Powieść Alana Gordona „Śmierć w dzielnicy weneckiej” to trzeci tom cyklu zatytułowanego „Gildia Błaznów”. Połączenie powieści kryminalnej, przygodowo-awanturniczej i historycznej daje w tej serii zdumiewające efekty. Oto bowiem Gordon przedstawia nam losy świata oplątanego przez rozmaite gildie, przedkładające swoje interesy nad tak ulotne wartości jak narodowość czy wyznanie. Gildia Błaznów to jedna z najpotężniejszych tego rodzaju organizacji. Któż bowiem ma dostęp do najpotężniejszych władców średniowiecznej Europy? Kto ma na nich bezpośredni wpływ? Nie bez powodu przecież przetrwał w kulturze topos błazna – mędrca i kuglarza. Gildia ta nie ogranicza się zresztą wyłącznie do przedstawicieli błazeńskiego fachu. Można w niej spotkać rozmaitych średniowiecznych „ludzi sztuki”.
Akcja „Śmierci w dzielnicy weneckiej” rozgrywa się 1203 roku i jej głównym bohaterem (podobnie zresztą jak całej serii) jest szekspirowski trefniś Feste, znany z „Wieczoru Trzech Króli”. Feste ma tym razem niezwykle trudne zadanie do wykonania. Gildia wymaga od niego działań na korzyść pokoju w Kontantynopolu, tymczasem u brzegów Cesarstwa pojawia się flotylla czwartej krucjaty. Aby nie dopuścić do zbędnego rozlewu krwi Feste musi rozwiązać zagadkę śmierci weneckiego kupca, która staje się powodem walk pomiędzy krzyżowcami a mieszkańcami Cesarstwa. W oblężonym Konstantynopolu trzeba znaleźć zabójcę i udowodnić, że działa na zlecenie jednego z weneckich dożów, któremu bardziej zależy na złupieniu stolicy Bizancjum, niż na starciach z wyznawcami Mahometa.
Czytając trzeci już tom poświęcony niebezpiecznym przygodom szekspirowskiego błazna, łatwo dojść do wniosku, że autor znalazł sobie szablon, według którego postanowił tworzyć kolejne części cyklu.

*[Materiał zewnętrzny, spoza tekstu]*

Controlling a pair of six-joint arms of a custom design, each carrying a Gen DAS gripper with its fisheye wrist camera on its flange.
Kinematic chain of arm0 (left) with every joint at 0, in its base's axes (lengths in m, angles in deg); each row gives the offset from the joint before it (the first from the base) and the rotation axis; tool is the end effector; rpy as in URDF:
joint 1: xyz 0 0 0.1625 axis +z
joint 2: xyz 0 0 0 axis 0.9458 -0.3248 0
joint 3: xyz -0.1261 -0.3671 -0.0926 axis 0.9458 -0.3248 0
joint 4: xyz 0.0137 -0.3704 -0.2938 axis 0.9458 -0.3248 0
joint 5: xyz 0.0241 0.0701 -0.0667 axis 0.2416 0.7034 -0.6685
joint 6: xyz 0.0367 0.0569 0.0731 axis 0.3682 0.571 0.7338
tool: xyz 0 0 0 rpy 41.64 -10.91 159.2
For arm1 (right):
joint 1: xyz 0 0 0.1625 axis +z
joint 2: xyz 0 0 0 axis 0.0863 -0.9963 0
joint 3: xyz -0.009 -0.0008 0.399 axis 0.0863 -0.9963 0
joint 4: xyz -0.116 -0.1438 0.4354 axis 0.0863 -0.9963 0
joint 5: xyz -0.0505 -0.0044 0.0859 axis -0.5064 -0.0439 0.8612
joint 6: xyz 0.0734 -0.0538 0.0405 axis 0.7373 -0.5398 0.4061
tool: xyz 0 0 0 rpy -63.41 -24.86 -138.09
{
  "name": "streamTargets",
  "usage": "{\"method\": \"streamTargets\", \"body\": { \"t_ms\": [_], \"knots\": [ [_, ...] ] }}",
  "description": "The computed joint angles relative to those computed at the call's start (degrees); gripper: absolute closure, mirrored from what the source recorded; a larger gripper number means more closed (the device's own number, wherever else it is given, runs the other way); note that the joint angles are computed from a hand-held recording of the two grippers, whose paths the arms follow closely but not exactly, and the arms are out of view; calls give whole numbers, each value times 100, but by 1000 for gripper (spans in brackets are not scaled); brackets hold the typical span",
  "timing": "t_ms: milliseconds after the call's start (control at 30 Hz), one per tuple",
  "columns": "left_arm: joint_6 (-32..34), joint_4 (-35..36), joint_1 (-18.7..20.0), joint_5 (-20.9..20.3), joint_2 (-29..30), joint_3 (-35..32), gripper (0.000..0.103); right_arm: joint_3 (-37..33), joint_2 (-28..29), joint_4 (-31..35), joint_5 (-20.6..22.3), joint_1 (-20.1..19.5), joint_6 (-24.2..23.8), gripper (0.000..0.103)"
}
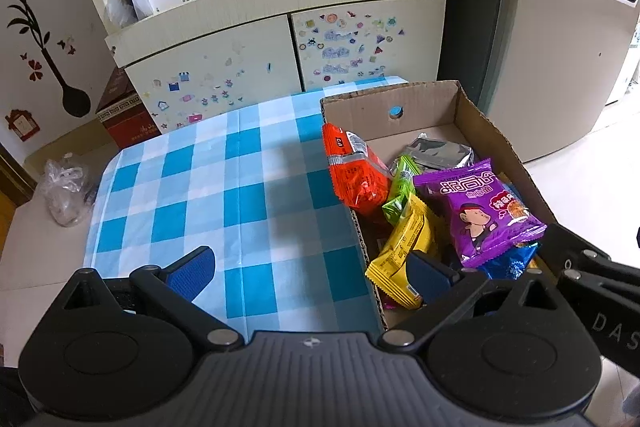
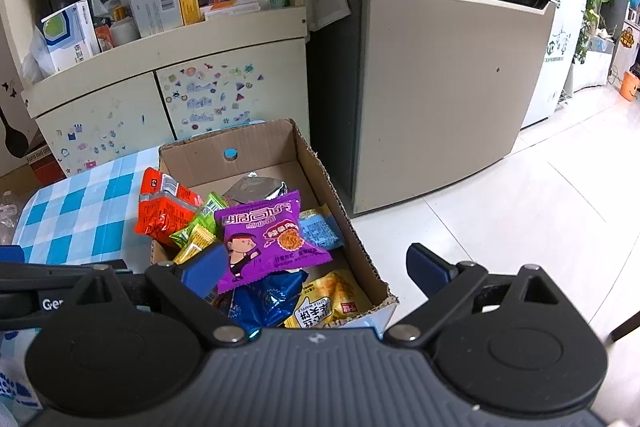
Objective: Organize snacks
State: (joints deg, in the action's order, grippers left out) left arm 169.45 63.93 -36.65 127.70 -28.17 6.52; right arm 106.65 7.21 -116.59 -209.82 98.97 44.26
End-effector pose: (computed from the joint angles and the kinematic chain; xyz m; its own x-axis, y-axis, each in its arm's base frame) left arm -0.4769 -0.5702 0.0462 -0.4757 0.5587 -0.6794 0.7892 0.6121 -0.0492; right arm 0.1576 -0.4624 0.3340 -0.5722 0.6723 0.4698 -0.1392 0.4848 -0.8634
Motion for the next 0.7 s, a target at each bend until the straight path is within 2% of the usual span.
{"method": "streamTargets", "body": {
  "t_ms": [333,700],
  "knots": [
    [156,-296,-3,44,-222,304,0,1,4,-51,18,-7,-20,7],
    [39,-201,2,25,-212,314,0,-4,17,-23,19,4,-45,7]
  ]
}}
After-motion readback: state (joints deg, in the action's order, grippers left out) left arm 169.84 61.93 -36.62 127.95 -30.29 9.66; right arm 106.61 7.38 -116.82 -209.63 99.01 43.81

Dzieje się coś groźnego i aby to powstrzymać Feste musi rozwiązać skomplikowaną zagadkę kryminalną. Pomaga mu w tym wszystkim nadobna Wiola. Towarzyszą tym sprawom rozterki błazna, utyskującego nad tym jak wiele poświęca dla dobra Gildii. Jednak mimo tej wady powieść przedstawia się interesująco od strony kryminalnej. Jeżeli bowiem potraktujemy trzynastowieczne dekoracje jedynie jako element mający urozmaicić nieco tło powieści, to pozostanie nam jeszcze bardzo ciekawie rozwinięty wątek zabójstwa.
Alan Gordon prezentuje tu swoją własną wizję tzw. 'morderstwa w zamkniętym pokoju’. Z podobnymi zagadkami mierzyli się już rozmaici bohaterowie literaccy, a jednak pozostało jeszcze coś do odkrycia. Średniowieczny błazen ma więc pole do popisu.
Nie ukrywam, że po świetnym starcie („Trzynasta noc”) i bardzo dobrej kontynuacji („Błazen wkracza na scenę”) spodziewałem się po „Śmierci w dzielnicy weneckiej” czegoś więcej. Otrzymałem jednak dobrze napisaną i ciekawą powieść, która choć jest nieco przewidywalna, to potrafi dostarczyć rozrywki. Szkoda tylko, że poza rozrywką niewiele więcej w niej znajdziemy.